Data Mining II
Code
200029
Academic unit
NOVA Information Management School
Credits
7.5
Teacher in charge
Leonardo Vanneschi
Teaching language
Portuguese. If there are Erasmus students, classes will be taught in English
Objectives
The main objective of this curricular unit is introducing the main concepts and methods of supervised Machine Learning. More specifically, we will study the creation of predictive models by means of Decision Trees, Artificial Neural Networks, Genetic Programming, and Support Vector Machines.
Prerequisites
No requirement.
Subject matter
1. Introduction to Machine Learning- The concept of learning. Learing a function.
- Concept of generalization. Training set e test set.
- Supervised and unsupervised learning.
- Classification and clustering.
- Performance of a classifier. Data splitting.
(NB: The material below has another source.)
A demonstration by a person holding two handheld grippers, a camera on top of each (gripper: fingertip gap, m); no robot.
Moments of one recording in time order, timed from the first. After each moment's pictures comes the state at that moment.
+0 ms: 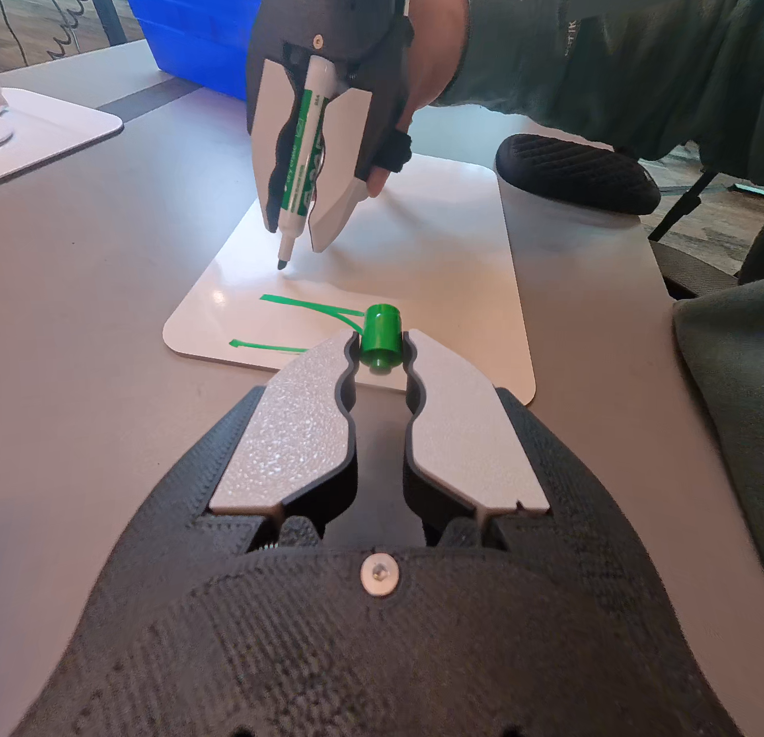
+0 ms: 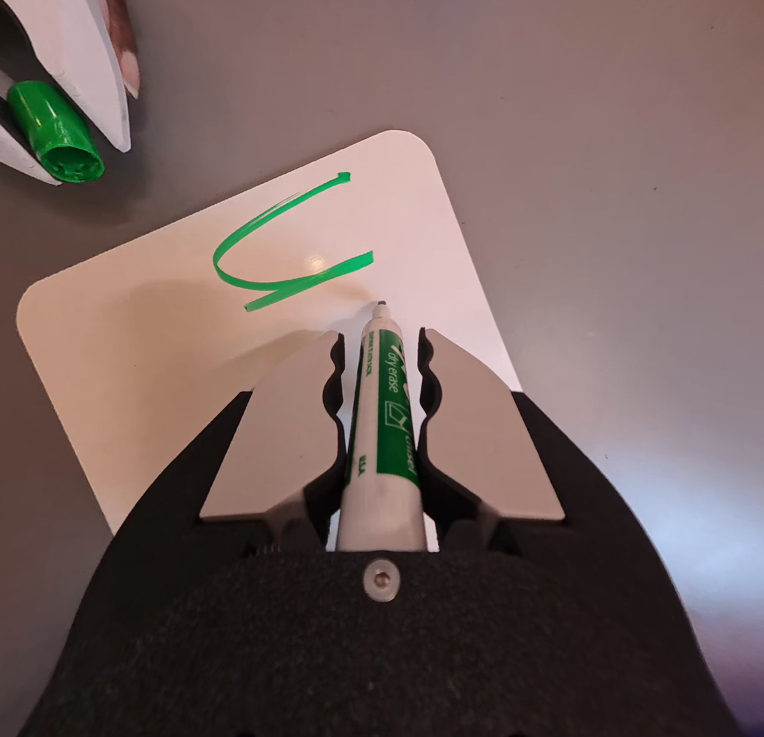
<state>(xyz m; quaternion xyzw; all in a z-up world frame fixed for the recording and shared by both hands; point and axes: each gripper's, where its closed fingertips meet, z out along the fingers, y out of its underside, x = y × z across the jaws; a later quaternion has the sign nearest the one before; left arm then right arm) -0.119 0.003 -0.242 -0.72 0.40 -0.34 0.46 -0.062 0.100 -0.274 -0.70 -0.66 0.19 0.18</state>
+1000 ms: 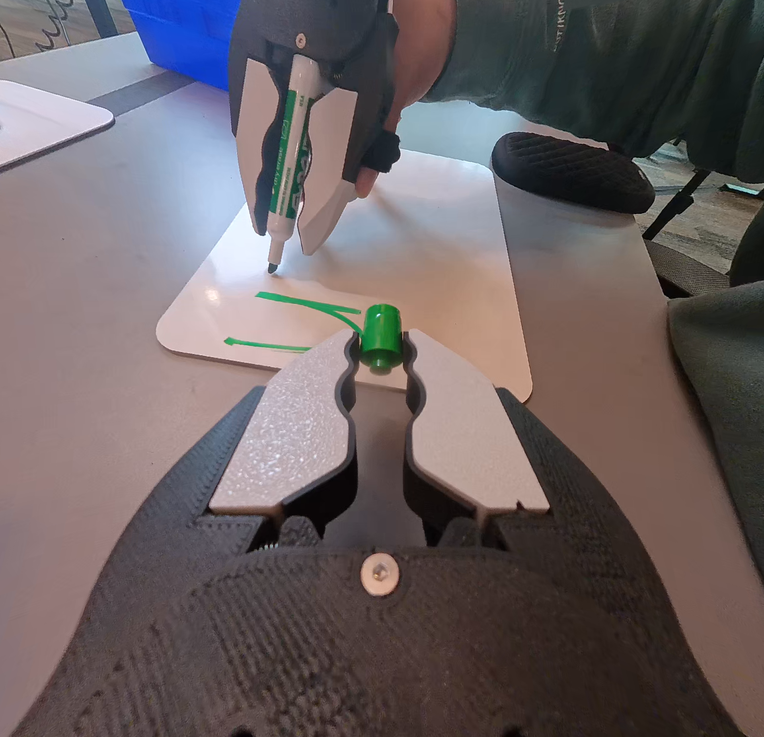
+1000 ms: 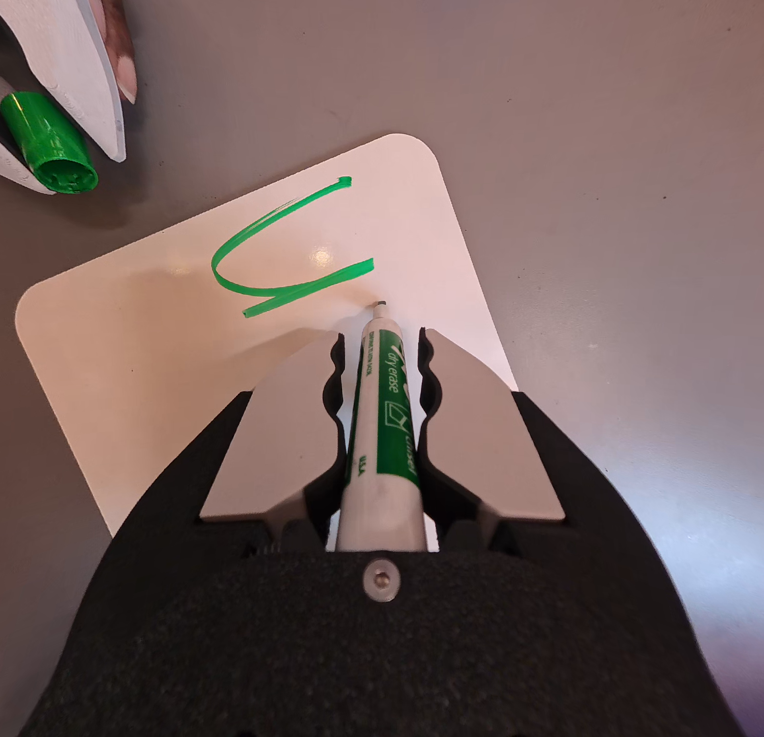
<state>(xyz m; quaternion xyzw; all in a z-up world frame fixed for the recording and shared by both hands) -0.119 0.001 -0.243 -0.72 0.40 -0.34 0.45 -0.066 0.100 -0.276 -0.70 -0.67 0.18 0.17</state>
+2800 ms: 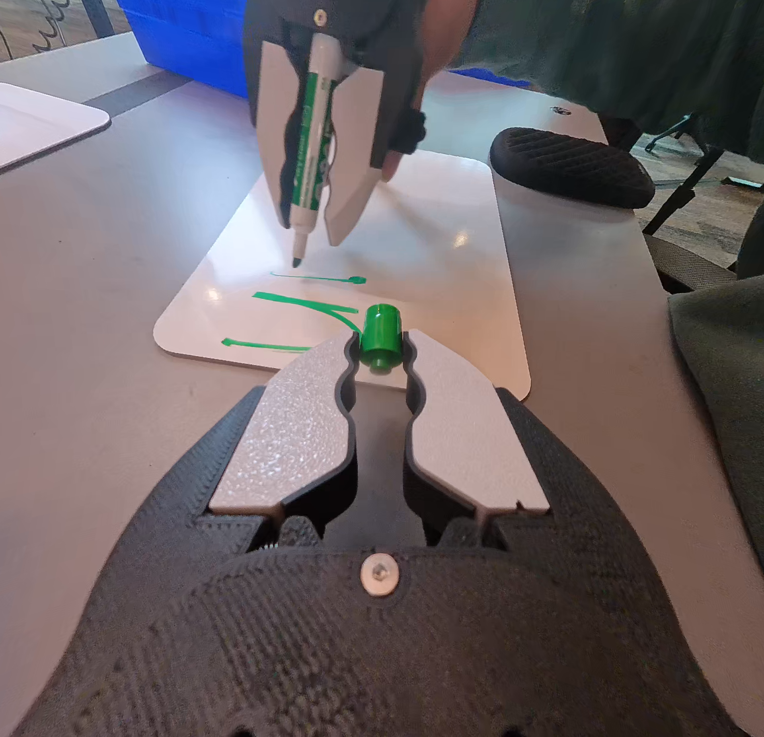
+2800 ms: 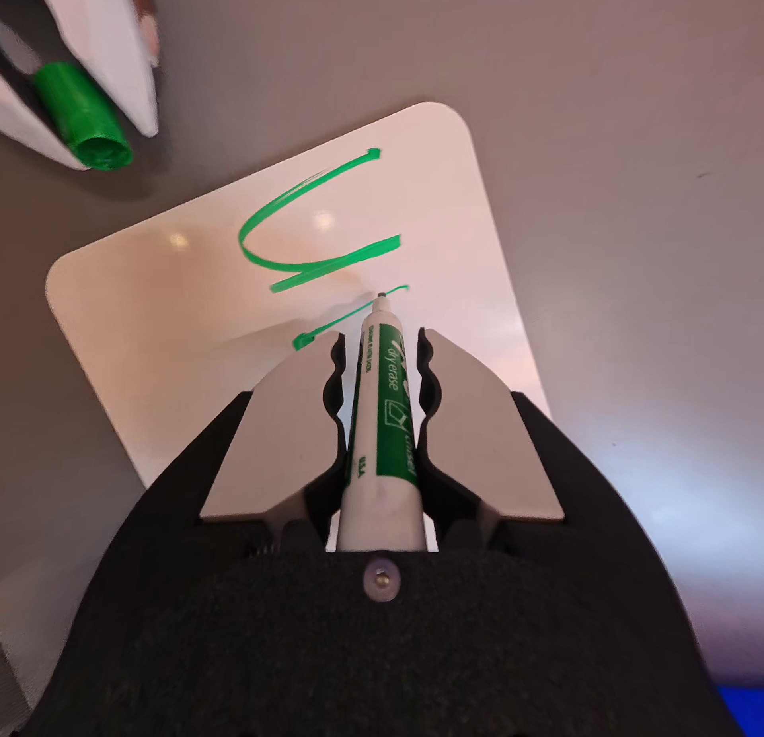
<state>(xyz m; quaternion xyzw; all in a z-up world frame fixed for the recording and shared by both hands) -0.117 -0.001 -0.243 -0.72 0.41 -0.34 0.45 -0.056 0.086 -0.270 -0.70 -0.69 0.15 0.13</state>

Crossvalidation and its variants. Precision e Recall. F-measure. K-statistic.
- The concept of feature. Feature selection.
2. Decision Trees
- General Functioning of the method
- Examples of application
3. Neural Networks
- Introduction
- Perceptron:
- One neuron model
- Perceptron Learning Rule.
- Convergence theorem of Perceptron.
- Main activation functions.
- Adaline:
- general structure
- Delta rule. The concept of gradient descent.
- Linearly separable and non-linearly separable problems.
- Layers of hidden neurons.
- Theorem of Universal Approximation.
- Backpropagation
- Ciclic or recursive Neural Networks:
- Jordan Networks
- Elman Networks
- Hopfield Networks (the concept of associative memory, Hebb learning rule).
- Examples of application
4. Support Vector Machines
- General functioning
- Kernel functions
- Examples of application
5. Genetic Programming
- Representation of solutions and principal differences with Genetic Algorithms.
- Genetic Operators
- Fitness Calculation
- Property of Closure and Sufficiency
- Steady State.
- Automatically Defined Functions (ADF).
- GP Benchmarks (even parity, multiplexer, symbolic regression, artificial ant on the Santa Fe trail).
- Parallel and Distributed Genetic Programming (definition and experimental study).
- Diversity and premature convergence
- Open issues and new trends in GP
- integration of semantic awareness in GP
Bibliography
"Machine Learning" Tom Mitchell McGraw-Hill, 1997; "A Brief Introduction to Neural Networks" D. Kriesel 2007.; "Introduction to Data Mining", Chapter 4 Pang-Ning Tan, Michael Steinbach, and Vipin Kumar 2006.; "An Introduction to Support Vector Machines for Data Mining" Robert Burbidge and Bernard Buxton 2001; "A field guide to genetic programming" Riccardo Poli, William B. Langdon and Nicholas Freitag McPhee, 2008.
Teaching method
Theoretical classes: board + slides; Practical casses: slides + projection of exercises and examples using various software environments.
Evaluation method
20% project number 1, 20% project number 2, 60% final exam.